'I leave behind a settled system. The credit must go to the board also. BCCI in many ways was a trend-setter, it gave us the best possible resources to prepare good pitches.'
Curator Daljit Singh has retired a happy man after 22 years of service to Indian cricket. The groundstaff are no longer seen as gardeners and are getting due respect, a change that pleases him the most.
Daljit, a former first-class cricketer, may not be involved in the BCCI's pitch committee anymore but it is still difficult to keep him away from the 22-yard strip.

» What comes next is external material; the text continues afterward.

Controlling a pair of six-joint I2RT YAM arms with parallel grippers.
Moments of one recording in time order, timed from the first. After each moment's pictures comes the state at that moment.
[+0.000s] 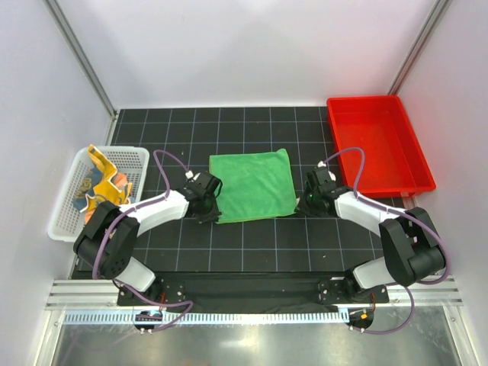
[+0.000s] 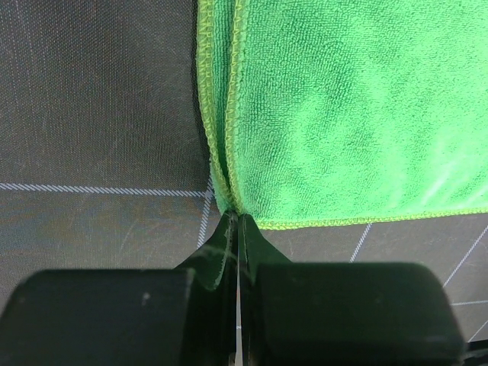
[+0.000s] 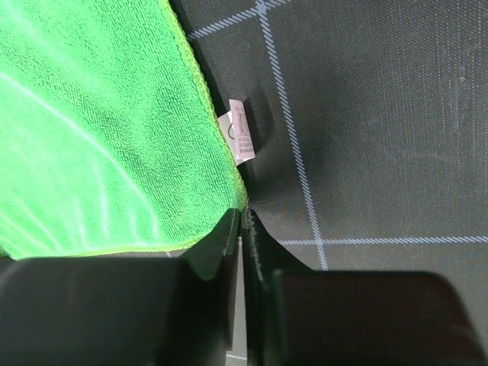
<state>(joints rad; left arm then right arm) -0.61 1.53 0.81 -0.41 -0.08 -0.83 0.39 1.42 0.67 -0.26 0.00 0.80</state>
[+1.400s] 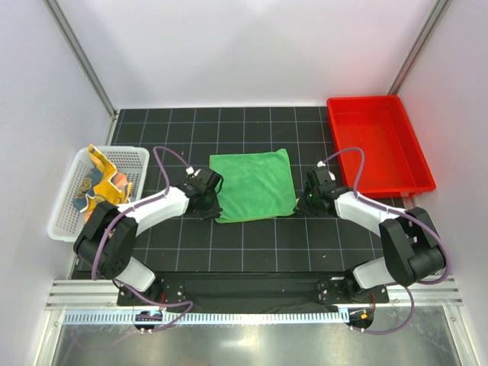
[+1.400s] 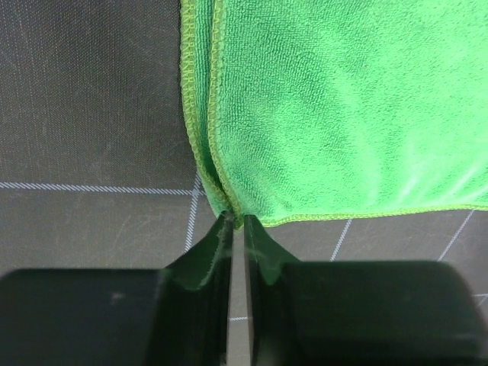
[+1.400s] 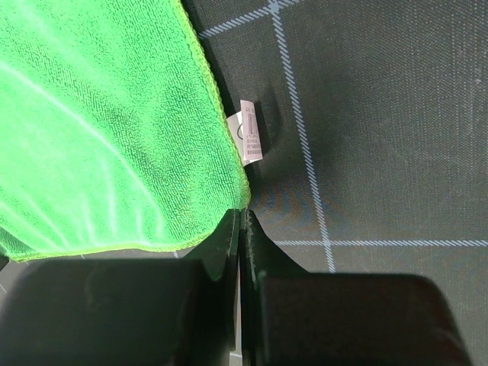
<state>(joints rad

He continues to head the Punjab Cricket Association pitch committee and is overseeing preparations for the second T20 International between India and South Africa in Mohali on Wednesday. It is hot and humid even for the players but it doesn't bother Daljit one bit.
"I still exercise. I got to if I have to stand under the sun," said Daljit, who resigned as BCCI's chief curator earlier this month.

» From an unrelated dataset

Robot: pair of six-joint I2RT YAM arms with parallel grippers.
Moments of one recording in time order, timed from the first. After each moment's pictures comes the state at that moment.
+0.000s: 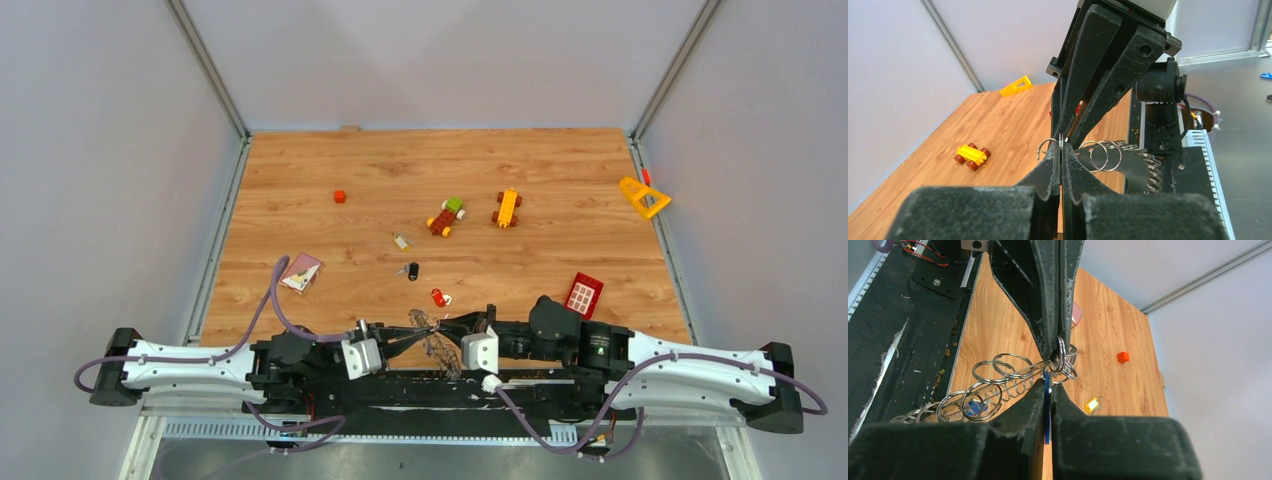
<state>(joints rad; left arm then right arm) -1.52 0.54 0.31 0.47 -0.16 0.34 1.35 0.71 0.58 -0.03 -0.09 -0.72</state>
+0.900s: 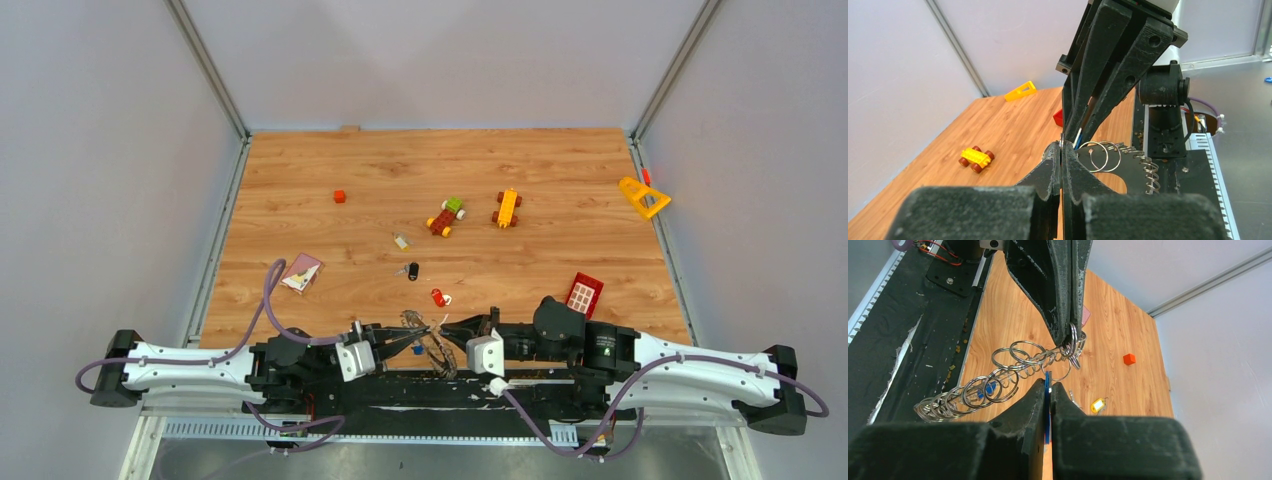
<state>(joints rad) -1.52 0.51 0.26 0.51 -0.17 0.36 1.35 0.67 0.58 -0.08 -0.12 -0.72</state>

Former PCA and BCCI president Inderjit Singh Bindra handpicked him to produce the fastest pitch in India at Mohali back in 1993 and in another four years, Daljit became part of BCCI's first pitch committee in 1997.
"Needless to say Indian cricket has come a long way including the job of a curator. Back in the day groundsmen were merely seen as maalis (gardeners) who didn't even get paid but now we have a system in place which produces certified curators (since 2012).

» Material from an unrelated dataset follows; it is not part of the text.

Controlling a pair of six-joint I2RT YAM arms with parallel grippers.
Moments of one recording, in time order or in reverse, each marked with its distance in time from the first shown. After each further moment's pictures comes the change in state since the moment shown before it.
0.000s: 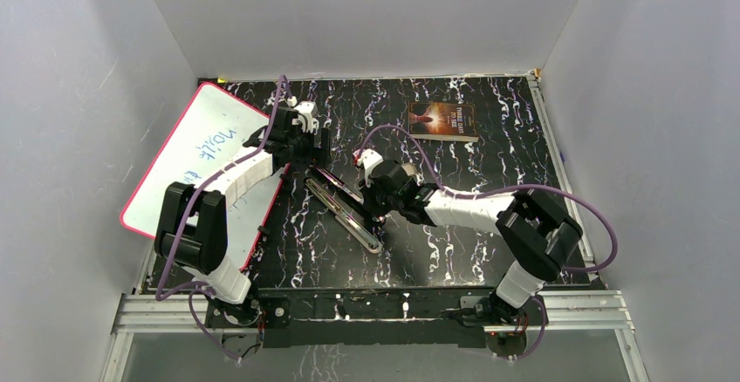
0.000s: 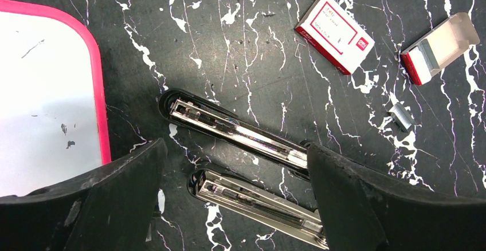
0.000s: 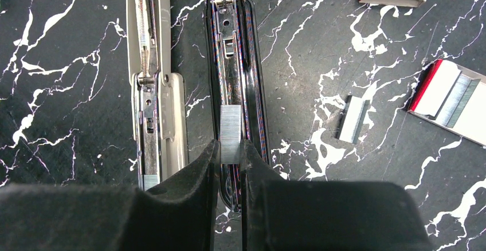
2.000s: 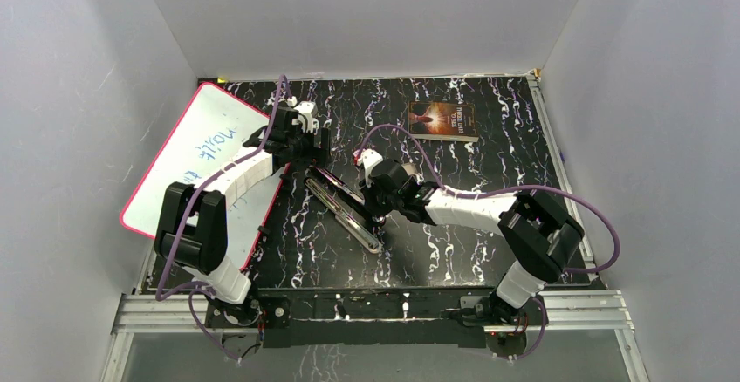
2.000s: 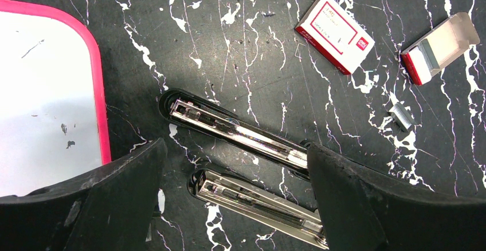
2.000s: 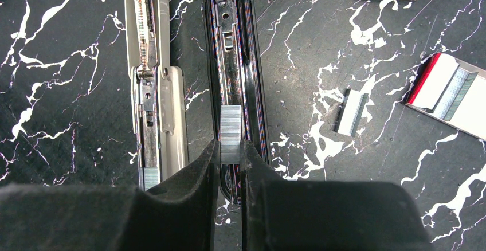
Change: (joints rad) left arm 0.000 0.000 0.000 0.000 0.000 0.000; right arm 0.000 -0.006 0.014 -0.049 -0.001 -0.003
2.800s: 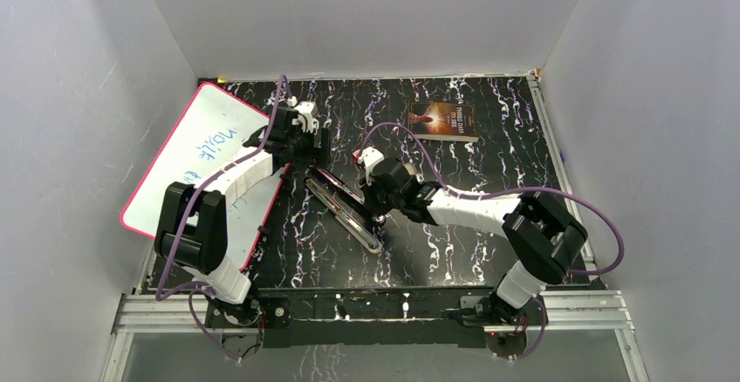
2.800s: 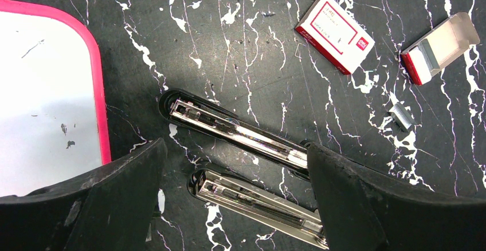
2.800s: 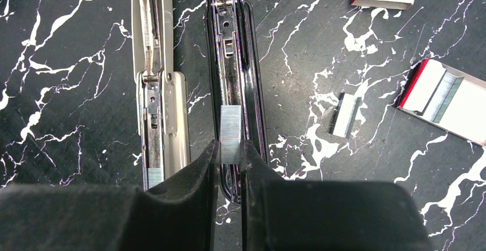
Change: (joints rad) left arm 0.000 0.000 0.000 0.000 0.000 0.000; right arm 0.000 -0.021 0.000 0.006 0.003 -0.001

"Like umpires, curators are also posted now," he said, referring to BCCI's four-level certification course which groundsmen have to pass to become curators.
As of now, around 100 BCCI certified curators are working across the country.
"It is a big number. I leave behind a settled system. The credit must go to the board also. BCCI in many ways was a trend-setter, it gave us the best possible resources to prepare good pitches. The likes of Bindra, Jagmohan Dalmiya and Sharad Pawar listened to us."
The job of a curator is a thankless one, especially in India, where intense discussions over the nature of the pitch are normal ahead of an international game.
More often that not, pressure is exerted by the home side to prepare a pitch of its liking.
"You can't say interference, they have their interests, why not?" asks Daljit.
"The home team takes interest and there is nothing wrong in that. It is like that all over the world. Curator must realise there is a match referee. If you go overboard, you could get a poor rating. There must be a balance between bat and ball."
And he too was accused of going "overboard" in certain cases, most infamously in the 2009 game between India and Sri Lanka in Delhi where the game was abandoned due to a "dangerous pitch". The entire BCCI committee, including Daljit, was sacked following the incident. He was later reinstated.
"There was an inquiry conducted by the ICC and its then curator Andy Atkinson had come to Delhi. He prepared the report which stated that the BCCI curators were not at fault. The DDCA was undergoing renovation at that time and I had warned them against the lack of time to prepare a suitable pitch but they did not pay heed to it," he recalled.
More recently, in 2017, Daljit received flak for preparing a rank turner for the India-Australia Test series opener in Pune where the hosts suffered a massive 333-run defeat with the match getting over well inside three days.
The pitch was expectedly rated poor by the ICC and it was a rare loss for India at home. Daljit said there is nothing wrong in preparing turning tracks and that game was a one-off.
"It is fair enough. They also prepare to their needs when we travel. Ideally the pitch should seam on day one, helps the batting side on day two and three and after that spinners come into play.
"Having said that, like you and me, pitches also age. It also depends a lot on what time of the year you are conducting the game, the pitch will behave accordingly. This time in North, Ranji Trophy will be played in December and I expect the fast bowlers to have a good time."
Having played the game for decades before becoming a curator, Daljit always has a bagful of stories to tell. He likes the understanding between India captain Virat Kohli and coach Ravi Shastri.
"The captain runs the show and it is best that coaches work behind scenes," said Daljit, who extensively worked with Karnataka legends Anil Kumble, Rahul Dravid, Sunil Joshi, Javagal Srinath, Venkatesh Prasad, Dodda Ganesh and Sujit Somasunder when he was working for a company in Bangalore.
"The great G R Viwanath spotted me in a market and told me to work with the players. They all went on to play for India but when I met them first they were not great athletes. I remember I could beat Anil in a sprint. But through sheer hardwork he rose to the top and many other Karnataka players of that era also shone."